Les chercheurs émettent une recommandation :

« Les politiques de conservation et les efforts de restauration devraient maintenir à la fois les forêts secondaires et celles anciennes dans le paysage, afin d’accroître le potentiel de conservation de la biodiversité des forêts secondaires et, par conséquent, celui de l’ensemble du paysage. »

Les scientifiques concluent prudemment que des siècles sont indispensables au rétablissement de la composition des espèces.

Des plantations pour développer le secteur forestier

Les forêts qui émergent après une étape de déforestation peuvent aussi consister en des forêts plantées. C’est ce que rappelle une récente note de l’EFI, qui radiographie les secteurs forestiers du Chili et de l’Uruguay, suite à une mission co-organisée par Misso (Groupama) et Interco, agence de développement international de la région Nouvelle-Aquitaine.

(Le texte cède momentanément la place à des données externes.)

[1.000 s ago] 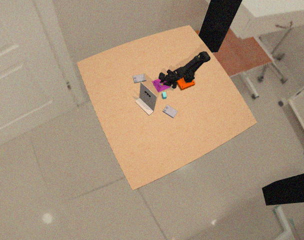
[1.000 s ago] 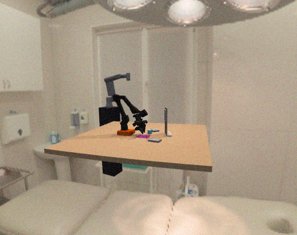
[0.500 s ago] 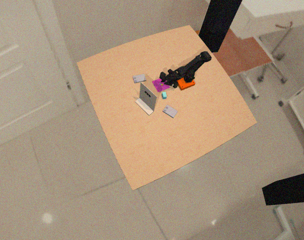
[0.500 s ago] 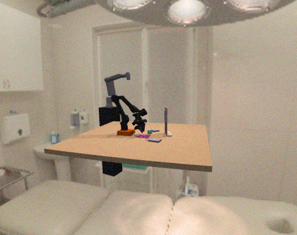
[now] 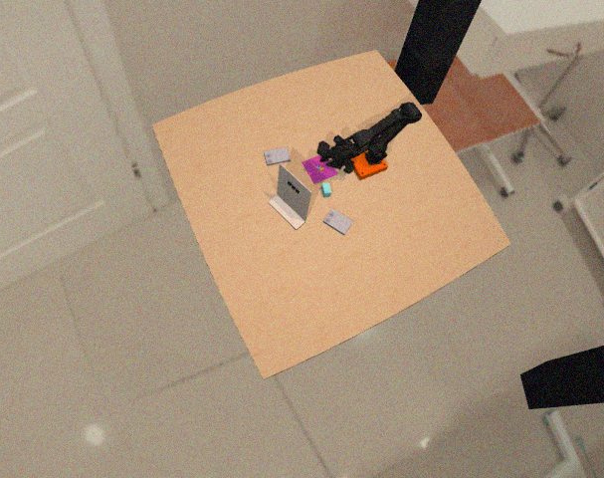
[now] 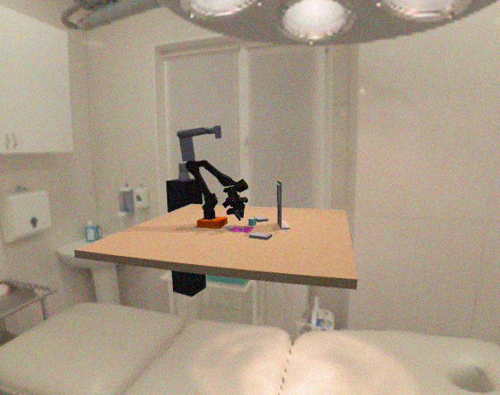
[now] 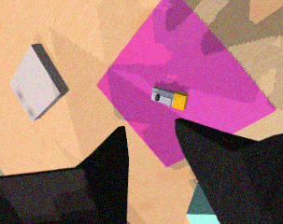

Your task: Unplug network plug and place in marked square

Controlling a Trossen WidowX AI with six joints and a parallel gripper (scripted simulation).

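The grey network plug is 10 mm ahead of my gripper tip, 10 mm to the right of it and 50 mm below it. From my gripper tip the other things lie so: upright grey panel 190 mm ahead, 160 mm to the left, 70 mm above; magenta marked square 10 mm ahead, 10 mm to the right, 60 mm below; teal block 10 mm ahead, 110 mm to the left, 40 mm below.
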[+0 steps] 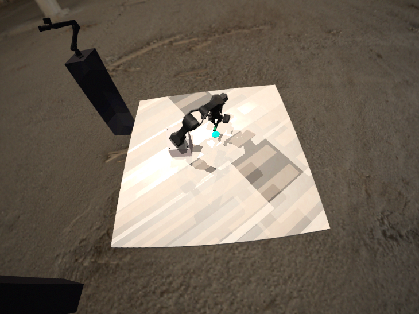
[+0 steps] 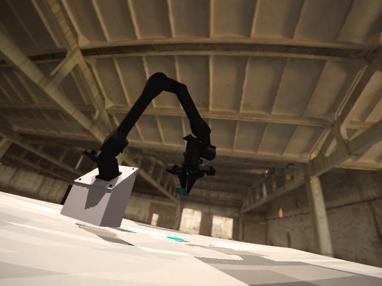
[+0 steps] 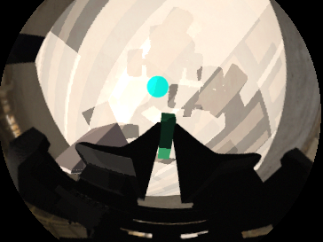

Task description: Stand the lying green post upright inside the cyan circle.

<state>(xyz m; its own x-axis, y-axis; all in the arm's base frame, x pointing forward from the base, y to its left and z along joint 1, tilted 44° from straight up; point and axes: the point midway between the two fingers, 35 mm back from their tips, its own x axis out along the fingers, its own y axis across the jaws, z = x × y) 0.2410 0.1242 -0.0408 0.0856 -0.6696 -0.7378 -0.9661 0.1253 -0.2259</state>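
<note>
My gripper tip is 2 cm past the cyan circle, 4 cm to the right of it and 15 cm above it. Also, from my gripper tip: green post 2 cm to the right.
</note>
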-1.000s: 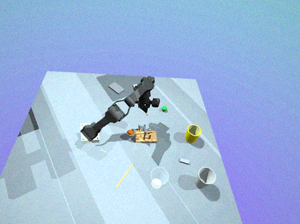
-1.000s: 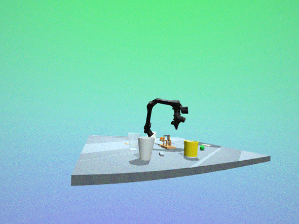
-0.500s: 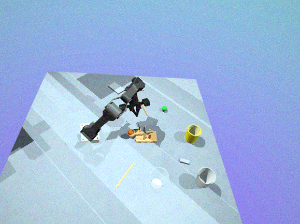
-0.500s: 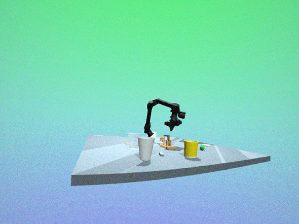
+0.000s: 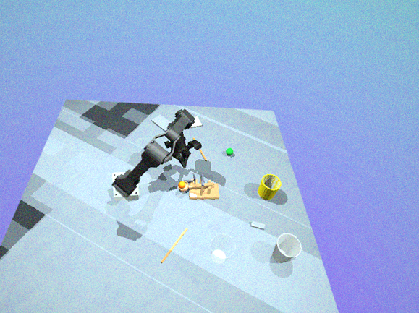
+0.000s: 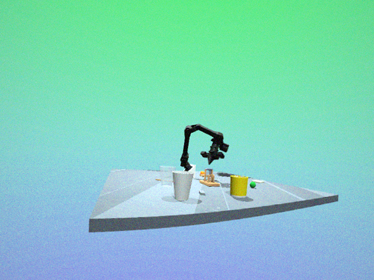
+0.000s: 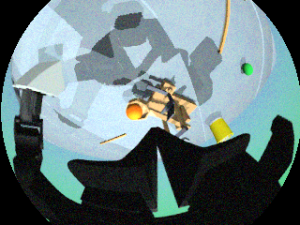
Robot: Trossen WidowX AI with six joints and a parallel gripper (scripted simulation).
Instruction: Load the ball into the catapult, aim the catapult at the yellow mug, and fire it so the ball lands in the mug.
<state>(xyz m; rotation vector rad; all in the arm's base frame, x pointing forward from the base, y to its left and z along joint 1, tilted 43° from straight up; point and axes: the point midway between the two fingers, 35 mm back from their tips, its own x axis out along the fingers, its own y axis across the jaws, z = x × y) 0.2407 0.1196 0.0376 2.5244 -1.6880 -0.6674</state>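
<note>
Right now my gripper tip is 10 mm past the orange ball, 50 mm to the left of it and 70 mm above it. The rest, counted from my gripper tip: green ball: 250 mm ahead, 200 mm to the left, 110 mm below; clear cup: 140 mm ahead, 360 mm to the right, 100 mm below; wooden catapult: 60 mm ahead, 30 mm to the right, 80 mm below.
</note>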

Au Chili, un reboisement par des compagnies forestières

Le Chili recèle une jeune forêt industrielle, plantée pour suppléer une surexploitation de la ressource forestière et l’érosion des sols causée par la coupe de forêts primaires visant à favoriser l’agriculture.

Trois entreprises privées (Arauco, CMPC et Masisa) possèdent quelque 60 % des forêts plantées du pays, gérées de manière intensive, avec fertilisation notamment. Elles couvrent 2,4 millions d’hectares, alors que les forêts « naturelles » s’étalent sur 14,6 millions d’hectares.

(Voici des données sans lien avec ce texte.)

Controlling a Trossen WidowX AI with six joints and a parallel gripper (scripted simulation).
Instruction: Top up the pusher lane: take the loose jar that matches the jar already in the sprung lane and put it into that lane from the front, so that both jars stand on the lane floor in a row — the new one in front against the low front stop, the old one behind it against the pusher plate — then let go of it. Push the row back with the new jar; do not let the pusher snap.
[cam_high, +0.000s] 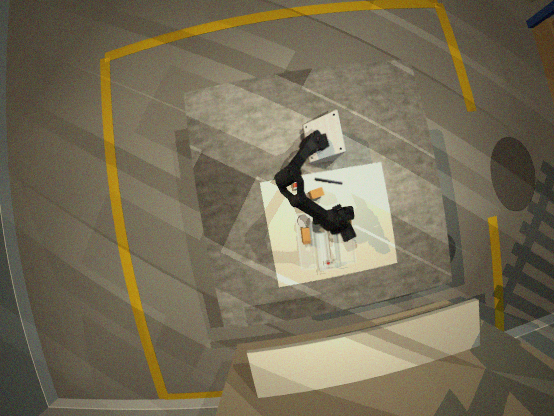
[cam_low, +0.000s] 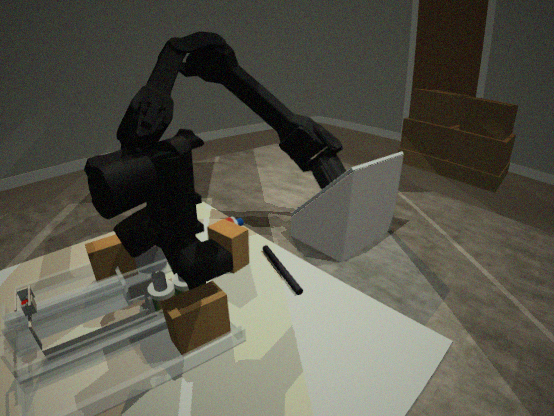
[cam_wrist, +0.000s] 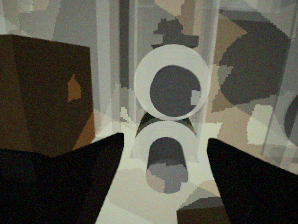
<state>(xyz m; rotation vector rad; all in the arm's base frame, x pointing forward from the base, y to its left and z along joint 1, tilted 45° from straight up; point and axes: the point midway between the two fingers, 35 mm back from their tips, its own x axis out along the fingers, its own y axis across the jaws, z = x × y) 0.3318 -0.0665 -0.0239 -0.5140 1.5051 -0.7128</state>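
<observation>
Right now my gripper tip is 130 mm to the left of the grey cylinder. Round my gripper tip: clear pusher rack: 150 mm ahead, 40 mm to the right, 10 mm below; then red mark: 220 mm ahead, 60 mm to the right, 40 mm above; then black rod: 160 mm behind, 40 mm to the left, 20 mm below.
</observation>
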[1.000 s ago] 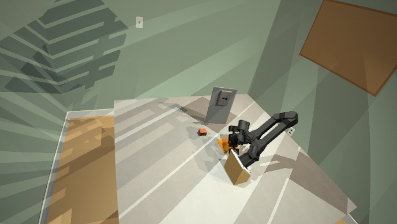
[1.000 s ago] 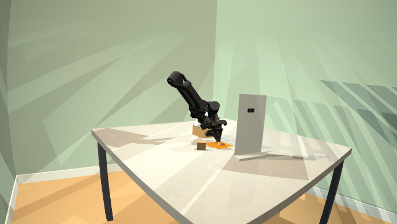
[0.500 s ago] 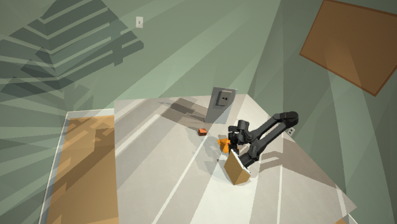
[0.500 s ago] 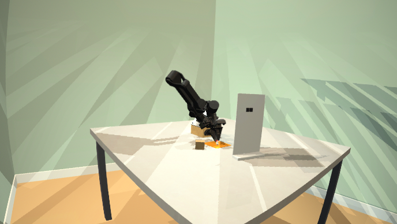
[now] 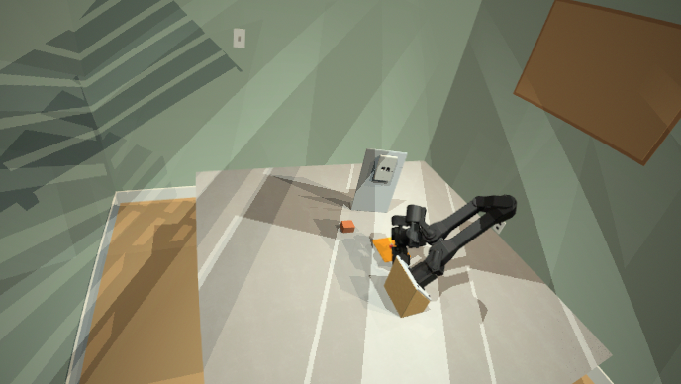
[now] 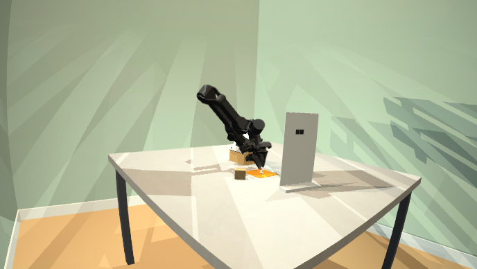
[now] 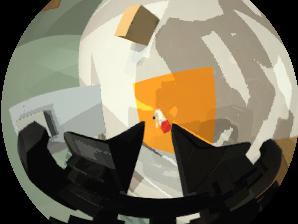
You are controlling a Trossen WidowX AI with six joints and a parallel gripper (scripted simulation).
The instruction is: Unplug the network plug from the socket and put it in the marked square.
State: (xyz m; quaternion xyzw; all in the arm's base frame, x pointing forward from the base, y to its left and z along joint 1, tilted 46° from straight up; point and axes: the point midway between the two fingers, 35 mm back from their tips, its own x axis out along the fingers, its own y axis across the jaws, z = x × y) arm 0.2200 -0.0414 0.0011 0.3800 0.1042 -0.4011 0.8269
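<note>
Right now my gripper tip is 1 cm short of the red network plug and 1 cm above it. Also, from my gripper tip: orange marked square 2 cm below; then grey upright panel 24 cm ahead, 1 cm to the left, 12 cm above.
</note>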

Les forêts cultivées fournissent 99 % du bois récolté dans le pays. Elles se composent de pin radiata (57 %), et d’eucalyptus (35 %). Le matériau participe à la fabrication de cellulose et à la production de bois de construction. Les entreprises exploitantes se soumettent aux certifications PEFC et FSC pour favoriser l’export. La filière représente 8,7 % des exportations du pays, 2 % du PIB national et 1,4 % des emplois.

En raison d’un conflit de propriété et d’usage, l’État chilien a dû opter pour une nouvelle politique de boisement en 2015 et favoriser la conservation des forêts naturelles ; les populations mapuche revendiquent des droits territoriaux.

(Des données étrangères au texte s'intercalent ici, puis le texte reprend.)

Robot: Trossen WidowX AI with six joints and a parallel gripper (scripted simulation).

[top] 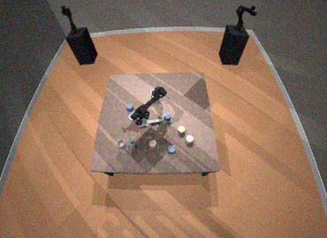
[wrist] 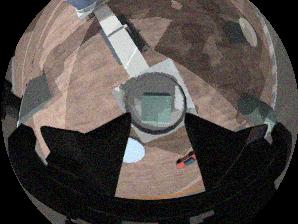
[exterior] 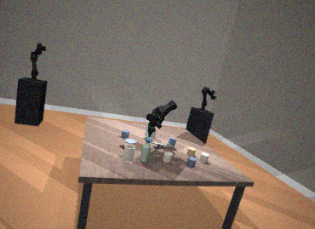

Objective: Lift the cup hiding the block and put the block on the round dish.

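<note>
Right now the round pale blue dish is 110 mm behind my gripper tip, 130 mm to the right of it and 110 mm below it. The rest, counted from my gripper tip: small balance (30 mm behind, 120 mm to the left, 90 mm below); small red object (50 mm ahead, 220 mm to the right, 100 mm below); beam (30 mm behind, 120 mm to the left, 70 mm below).
</note>
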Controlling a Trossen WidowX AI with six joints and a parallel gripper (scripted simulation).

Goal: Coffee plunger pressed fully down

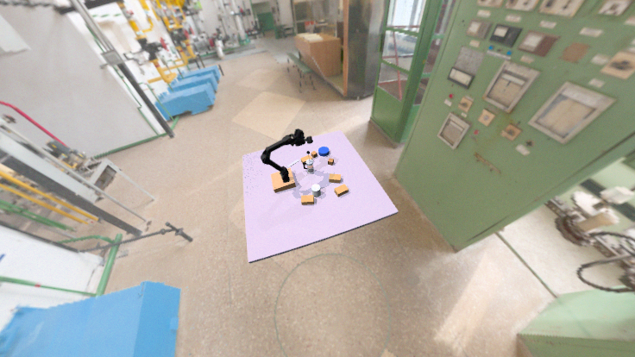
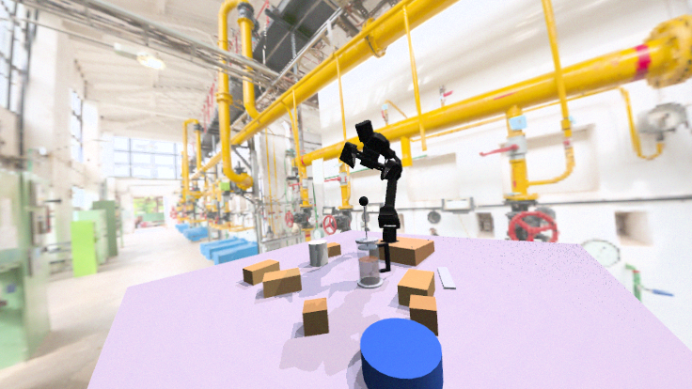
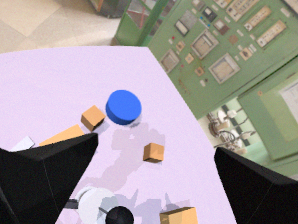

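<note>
My gripper tip is now 21 cm above the coffee press, 5 cm to the left of it and 4 cm past it. Round my gripper tip: blue disc: 32 cm below, 18 cm to the left, 17 cm ahead.
</note>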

L’Uruguay mise sur des contrats de gestion forestière

Quant à l’Uruguay, le pays a fait passer son taux de boisement de 4,5 % en 1990 à 10,5 % en 2016. La politique conduite y favorise les plantations forestières, avec des aides et des exemptions d’impôts à l’appui. Des contrats de gestion sont conclus avec les propriétaires terriens et l’administration définit les surfaces prioritaires de reboisement, en fonction de leur moindre intérêt pour l’exploitation agricole.

Le secteur forestier y est moins sujet à la concentration industrielle qu’au Chili. La forêt cultivée gagne du terrain sur l’agriculture, mais « sans empiéter sur les forêts natives », observe l’EFI. Les forêts « naturelles » uruguayennes couvrent 850 000 hectares, contre 1,2 million d’hectares pour les plantations forestières.

Le pays dispose de deux usines de production de pulpe d’une capacité de traitement de 10 millions de m3 de bois certifié PEFC et FSC. Les marchés destinataires sont principalement européen et chinois.

Déforestation à l’échelle globale

À l’échelle globale, la déforestation reste une réalité. Selon l’état des lieux 2018 des forêts dans le monde, produit par la FAO*, la part des terres couvertes par les forêts sur la planète est passée de 31,6 à 30,6 % entre 1990 et 2015. La tendance semble toutefois se ralentir ces dernières années, tandis qu’elle s’observe en particulier en Afrique subsaharienne, en Amérique Latine et en Asie du Sud-Est.

Martine Chartier/Forestopic

* Organisation des Nations unies pour l’alimentation et l’agriculture.